Hasler: Ich versuche mich ganz auf den Augenblick zu konzentrieren. Dies mache ich, indem ich etwas bewusst ausführe, z. B. ganz bewusstes Gehen, mein Essen ganz bewusst genieße, oder mich in einen Text vertiefe. Ferner versuche ich, negative Gedanken früh zu erkennen und aus meinem Bewusstsein zu schieben. Das habe ich in einem Meditationskurs gelernt und seither geübt und erfolgreich angewandt. Eine weitere Strategie ist es, immer in Optionen zu denken. Was passiert, wenn Option A nicht möglich ist, gibt es eine Option B oder C?

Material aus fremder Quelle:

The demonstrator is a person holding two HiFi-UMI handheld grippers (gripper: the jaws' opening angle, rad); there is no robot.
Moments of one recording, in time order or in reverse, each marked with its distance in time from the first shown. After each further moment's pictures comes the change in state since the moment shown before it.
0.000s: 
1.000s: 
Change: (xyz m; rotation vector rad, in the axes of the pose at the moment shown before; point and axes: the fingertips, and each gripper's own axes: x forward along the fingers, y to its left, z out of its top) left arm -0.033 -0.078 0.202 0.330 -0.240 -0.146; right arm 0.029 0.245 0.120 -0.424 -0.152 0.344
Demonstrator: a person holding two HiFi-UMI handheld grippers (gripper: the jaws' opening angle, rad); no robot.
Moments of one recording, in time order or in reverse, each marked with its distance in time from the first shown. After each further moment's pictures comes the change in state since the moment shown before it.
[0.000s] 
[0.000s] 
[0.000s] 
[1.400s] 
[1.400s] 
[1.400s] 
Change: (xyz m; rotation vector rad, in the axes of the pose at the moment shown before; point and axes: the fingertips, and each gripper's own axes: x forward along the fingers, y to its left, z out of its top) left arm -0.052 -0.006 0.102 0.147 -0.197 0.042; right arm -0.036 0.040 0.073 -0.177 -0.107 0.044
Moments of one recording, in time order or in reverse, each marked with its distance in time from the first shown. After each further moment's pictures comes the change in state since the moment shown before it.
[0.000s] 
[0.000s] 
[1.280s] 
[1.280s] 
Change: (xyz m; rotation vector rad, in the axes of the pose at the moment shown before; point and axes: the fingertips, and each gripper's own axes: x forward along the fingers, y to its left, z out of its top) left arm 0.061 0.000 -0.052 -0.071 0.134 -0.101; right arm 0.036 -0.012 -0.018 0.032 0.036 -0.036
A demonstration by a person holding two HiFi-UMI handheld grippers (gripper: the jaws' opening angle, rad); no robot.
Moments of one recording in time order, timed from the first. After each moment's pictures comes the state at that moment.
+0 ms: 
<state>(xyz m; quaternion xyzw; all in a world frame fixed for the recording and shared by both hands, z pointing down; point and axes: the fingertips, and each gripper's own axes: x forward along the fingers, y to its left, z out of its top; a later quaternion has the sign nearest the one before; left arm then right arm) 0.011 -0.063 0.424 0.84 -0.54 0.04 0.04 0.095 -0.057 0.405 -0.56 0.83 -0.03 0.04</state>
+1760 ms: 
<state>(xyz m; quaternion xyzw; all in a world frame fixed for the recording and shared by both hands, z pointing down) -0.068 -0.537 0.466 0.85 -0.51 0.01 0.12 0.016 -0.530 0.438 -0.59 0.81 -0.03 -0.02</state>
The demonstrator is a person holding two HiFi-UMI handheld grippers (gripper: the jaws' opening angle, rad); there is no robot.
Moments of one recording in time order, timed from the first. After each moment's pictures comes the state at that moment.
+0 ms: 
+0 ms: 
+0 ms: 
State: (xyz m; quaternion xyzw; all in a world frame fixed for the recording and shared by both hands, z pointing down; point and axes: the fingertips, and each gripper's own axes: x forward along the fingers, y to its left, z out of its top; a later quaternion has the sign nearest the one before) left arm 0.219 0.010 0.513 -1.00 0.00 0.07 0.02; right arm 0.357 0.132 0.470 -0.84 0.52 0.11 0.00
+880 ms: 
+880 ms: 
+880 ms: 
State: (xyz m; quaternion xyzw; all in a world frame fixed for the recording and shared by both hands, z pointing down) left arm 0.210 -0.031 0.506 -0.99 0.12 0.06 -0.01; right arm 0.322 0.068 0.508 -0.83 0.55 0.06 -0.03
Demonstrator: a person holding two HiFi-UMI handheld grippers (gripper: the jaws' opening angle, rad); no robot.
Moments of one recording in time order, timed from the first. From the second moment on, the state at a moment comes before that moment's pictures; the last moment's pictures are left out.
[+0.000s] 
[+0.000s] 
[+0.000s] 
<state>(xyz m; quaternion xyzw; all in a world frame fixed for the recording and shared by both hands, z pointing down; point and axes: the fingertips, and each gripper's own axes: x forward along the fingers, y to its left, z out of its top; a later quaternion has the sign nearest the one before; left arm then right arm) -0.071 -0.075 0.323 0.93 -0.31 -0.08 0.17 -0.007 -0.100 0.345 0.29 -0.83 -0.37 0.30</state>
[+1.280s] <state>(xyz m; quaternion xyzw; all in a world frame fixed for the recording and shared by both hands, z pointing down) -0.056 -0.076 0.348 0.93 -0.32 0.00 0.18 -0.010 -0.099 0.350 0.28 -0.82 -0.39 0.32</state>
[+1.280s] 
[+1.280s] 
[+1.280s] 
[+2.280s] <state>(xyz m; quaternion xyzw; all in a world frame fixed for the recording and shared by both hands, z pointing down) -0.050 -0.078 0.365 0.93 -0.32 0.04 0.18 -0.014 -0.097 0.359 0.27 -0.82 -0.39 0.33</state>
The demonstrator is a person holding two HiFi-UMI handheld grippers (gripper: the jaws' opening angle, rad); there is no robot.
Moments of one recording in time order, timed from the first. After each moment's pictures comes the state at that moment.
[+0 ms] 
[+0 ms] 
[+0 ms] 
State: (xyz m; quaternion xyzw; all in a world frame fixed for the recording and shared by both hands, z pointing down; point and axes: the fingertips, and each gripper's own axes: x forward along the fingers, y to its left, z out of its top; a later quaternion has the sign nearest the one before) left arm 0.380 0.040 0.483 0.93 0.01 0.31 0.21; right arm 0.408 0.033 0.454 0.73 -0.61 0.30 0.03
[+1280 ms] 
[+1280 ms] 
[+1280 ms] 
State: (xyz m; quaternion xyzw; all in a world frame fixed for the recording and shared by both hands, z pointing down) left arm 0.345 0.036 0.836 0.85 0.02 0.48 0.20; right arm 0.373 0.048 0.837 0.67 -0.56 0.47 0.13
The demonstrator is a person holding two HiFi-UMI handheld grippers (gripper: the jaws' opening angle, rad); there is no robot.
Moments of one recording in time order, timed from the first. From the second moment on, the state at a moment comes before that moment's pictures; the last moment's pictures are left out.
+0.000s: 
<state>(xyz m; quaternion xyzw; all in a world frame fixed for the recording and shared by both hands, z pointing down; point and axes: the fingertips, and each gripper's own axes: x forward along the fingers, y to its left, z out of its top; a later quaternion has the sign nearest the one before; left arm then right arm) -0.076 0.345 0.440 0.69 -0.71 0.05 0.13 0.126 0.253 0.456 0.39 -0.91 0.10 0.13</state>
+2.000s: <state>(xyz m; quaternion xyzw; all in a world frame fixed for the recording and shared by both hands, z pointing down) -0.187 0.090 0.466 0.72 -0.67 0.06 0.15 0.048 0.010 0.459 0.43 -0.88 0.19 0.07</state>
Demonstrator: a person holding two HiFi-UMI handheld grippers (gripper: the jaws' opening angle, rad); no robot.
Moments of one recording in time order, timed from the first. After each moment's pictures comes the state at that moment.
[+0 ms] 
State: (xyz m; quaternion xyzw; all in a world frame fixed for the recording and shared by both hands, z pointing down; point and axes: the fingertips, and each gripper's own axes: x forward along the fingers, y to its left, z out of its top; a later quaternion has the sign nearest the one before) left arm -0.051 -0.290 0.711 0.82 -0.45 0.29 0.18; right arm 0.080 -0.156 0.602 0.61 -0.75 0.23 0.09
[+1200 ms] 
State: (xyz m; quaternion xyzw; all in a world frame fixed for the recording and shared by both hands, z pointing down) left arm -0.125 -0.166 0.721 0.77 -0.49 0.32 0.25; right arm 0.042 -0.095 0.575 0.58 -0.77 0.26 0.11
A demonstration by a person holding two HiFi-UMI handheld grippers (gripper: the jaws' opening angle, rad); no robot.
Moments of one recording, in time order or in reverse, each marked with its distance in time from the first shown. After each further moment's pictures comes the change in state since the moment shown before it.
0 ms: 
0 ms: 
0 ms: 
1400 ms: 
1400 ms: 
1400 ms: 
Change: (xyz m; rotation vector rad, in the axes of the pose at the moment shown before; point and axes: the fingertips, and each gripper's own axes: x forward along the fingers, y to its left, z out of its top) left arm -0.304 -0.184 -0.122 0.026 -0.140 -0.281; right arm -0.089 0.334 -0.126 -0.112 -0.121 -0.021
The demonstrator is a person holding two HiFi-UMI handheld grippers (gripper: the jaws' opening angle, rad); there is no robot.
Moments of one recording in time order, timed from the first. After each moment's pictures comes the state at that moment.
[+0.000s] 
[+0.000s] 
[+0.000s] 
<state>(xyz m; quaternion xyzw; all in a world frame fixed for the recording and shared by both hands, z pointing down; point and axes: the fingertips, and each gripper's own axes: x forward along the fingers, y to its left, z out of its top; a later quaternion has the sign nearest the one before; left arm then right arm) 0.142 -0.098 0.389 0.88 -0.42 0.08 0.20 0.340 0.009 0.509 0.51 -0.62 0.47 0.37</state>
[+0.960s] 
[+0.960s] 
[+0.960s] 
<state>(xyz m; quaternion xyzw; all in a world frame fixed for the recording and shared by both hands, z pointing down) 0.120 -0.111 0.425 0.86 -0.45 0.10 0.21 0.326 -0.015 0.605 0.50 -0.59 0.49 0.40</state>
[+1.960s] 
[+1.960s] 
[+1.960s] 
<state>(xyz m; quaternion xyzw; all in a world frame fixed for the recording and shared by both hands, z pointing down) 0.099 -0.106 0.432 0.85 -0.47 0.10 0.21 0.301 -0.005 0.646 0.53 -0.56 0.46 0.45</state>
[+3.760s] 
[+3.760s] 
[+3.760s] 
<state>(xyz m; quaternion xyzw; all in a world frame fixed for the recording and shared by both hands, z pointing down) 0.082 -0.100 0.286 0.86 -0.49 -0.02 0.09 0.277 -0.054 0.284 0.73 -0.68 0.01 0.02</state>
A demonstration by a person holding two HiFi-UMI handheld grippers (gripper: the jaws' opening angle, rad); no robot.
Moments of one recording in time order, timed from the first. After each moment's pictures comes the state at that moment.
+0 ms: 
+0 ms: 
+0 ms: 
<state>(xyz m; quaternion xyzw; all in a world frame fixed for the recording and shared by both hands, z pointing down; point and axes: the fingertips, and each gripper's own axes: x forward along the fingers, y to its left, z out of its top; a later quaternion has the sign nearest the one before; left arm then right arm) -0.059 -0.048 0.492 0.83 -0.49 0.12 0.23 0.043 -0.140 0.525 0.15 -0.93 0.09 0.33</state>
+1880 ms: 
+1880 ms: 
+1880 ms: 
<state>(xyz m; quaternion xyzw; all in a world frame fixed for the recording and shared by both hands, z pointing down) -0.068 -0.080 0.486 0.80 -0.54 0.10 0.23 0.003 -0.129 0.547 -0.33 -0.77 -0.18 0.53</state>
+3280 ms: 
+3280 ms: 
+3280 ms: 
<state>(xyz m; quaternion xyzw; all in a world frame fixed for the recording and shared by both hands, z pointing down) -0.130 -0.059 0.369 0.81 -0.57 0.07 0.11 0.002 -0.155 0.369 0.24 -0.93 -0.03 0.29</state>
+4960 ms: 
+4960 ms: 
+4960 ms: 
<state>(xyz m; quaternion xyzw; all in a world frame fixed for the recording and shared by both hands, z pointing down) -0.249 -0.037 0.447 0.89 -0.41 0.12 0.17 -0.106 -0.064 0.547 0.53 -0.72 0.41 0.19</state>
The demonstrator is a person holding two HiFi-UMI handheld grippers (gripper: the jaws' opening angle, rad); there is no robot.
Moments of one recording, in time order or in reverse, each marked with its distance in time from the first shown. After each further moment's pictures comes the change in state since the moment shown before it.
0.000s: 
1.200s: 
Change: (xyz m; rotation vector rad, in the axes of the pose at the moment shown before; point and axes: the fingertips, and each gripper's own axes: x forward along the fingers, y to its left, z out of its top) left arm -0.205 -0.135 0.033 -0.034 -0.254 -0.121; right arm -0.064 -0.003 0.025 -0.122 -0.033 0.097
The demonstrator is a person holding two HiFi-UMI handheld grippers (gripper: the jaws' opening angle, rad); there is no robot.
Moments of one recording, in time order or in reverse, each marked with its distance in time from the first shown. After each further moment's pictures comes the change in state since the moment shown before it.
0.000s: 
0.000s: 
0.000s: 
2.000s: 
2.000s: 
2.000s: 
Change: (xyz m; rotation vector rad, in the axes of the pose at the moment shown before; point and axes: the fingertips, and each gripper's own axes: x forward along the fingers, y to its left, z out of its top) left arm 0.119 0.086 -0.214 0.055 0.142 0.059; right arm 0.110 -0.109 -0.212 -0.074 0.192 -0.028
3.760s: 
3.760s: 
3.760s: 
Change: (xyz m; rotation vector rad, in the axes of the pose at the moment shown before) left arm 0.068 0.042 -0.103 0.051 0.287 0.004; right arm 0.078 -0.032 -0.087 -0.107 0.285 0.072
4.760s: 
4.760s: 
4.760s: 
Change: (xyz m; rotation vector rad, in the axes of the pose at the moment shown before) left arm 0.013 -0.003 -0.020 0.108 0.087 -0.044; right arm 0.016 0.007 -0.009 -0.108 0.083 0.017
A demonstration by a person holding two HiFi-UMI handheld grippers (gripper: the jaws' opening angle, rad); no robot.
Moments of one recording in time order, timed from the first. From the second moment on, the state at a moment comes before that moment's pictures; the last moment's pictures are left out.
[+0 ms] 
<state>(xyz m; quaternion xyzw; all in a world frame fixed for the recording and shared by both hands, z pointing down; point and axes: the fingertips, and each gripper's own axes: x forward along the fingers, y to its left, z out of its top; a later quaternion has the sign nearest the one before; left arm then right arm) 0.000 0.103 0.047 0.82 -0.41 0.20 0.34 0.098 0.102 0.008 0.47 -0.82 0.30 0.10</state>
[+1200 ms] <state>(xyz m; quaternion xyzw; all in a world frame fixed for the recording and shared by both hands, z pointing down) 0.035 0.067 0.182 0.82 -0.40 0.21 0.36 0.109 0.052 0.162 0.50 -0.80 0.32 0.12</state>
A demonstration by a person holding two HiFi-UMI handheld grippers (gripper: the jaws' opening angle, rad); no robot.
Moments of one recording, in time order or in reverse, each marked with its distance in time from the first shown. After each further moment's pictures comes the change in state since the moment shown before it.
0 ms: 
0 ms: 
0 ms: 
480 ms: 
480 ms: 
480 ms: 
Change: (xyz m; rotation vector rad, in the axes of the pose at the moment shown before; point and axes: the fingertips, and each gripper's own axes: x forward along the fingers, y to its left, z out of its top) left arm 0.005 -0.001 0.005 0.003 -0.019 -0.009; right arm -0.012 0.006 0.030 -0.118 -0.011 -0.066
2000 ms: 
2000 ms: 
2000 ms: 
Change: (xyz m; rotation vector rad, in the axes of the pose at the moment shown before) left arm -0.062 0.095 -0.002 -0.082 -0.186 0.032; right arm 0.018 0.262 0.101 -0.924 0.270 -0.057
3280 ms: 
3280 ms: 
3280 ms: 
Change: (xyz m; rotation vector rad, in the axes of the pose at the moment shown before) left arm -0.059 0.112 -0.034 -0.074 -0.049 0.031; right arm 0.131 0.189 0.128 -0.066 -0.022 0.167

Außerdem versuche ich auch, den Vorteil einer schwierigen Situation zu sehen. Den körperlichen Aspekt der Resilienz nehme ich sehr ernst. Ich habe einen regelmäßigen Tagesablauf und spaziere täglich mindestens 20 Minuten, steige Treppen und halte einen regelmäßigen Essrhythmus mit mindestens einer gekochten Mahlzeit pro Tag ein. Ferner versuche ich mich auf den größeren Kontext, die weitere Perspektive zu konzentrieren. Wenn man die Erde vom Mond aus betrachtet, werden die irdischen Probleme oft ziemlich klein.

Sehen Sie trotz der offensichtlichen negativen Folgen auch positive Aspekte des neuen Alltags, aus denen wir sogar Kraft schöpfen und unsere Resilienz steigern können?

Hasler: Viele meiner üblichen Aktivitäten, die besonders viel Spaß machen, fallen jetzt weg, zum Beispiel Kongressreisen, Vorträge, der Austausch mit Berufskollegen. Das gibt mir die Gelegenheit, mich intensiver mit den restlichen Aspekten meines Lebens zu befassen, mit meiner Familie, dem Quartierleben, der wissenschaftlichen Beschäftigung in meiner Arbeitsgruppe. Ich nehme viele Dinge stärker wahr als früher und stelle mir dabei wichtige Fragen. Was ist mir wirklich wichtig im Leben? Das ist nicht nur eine Belastung, sondern auch eine Bereicherung.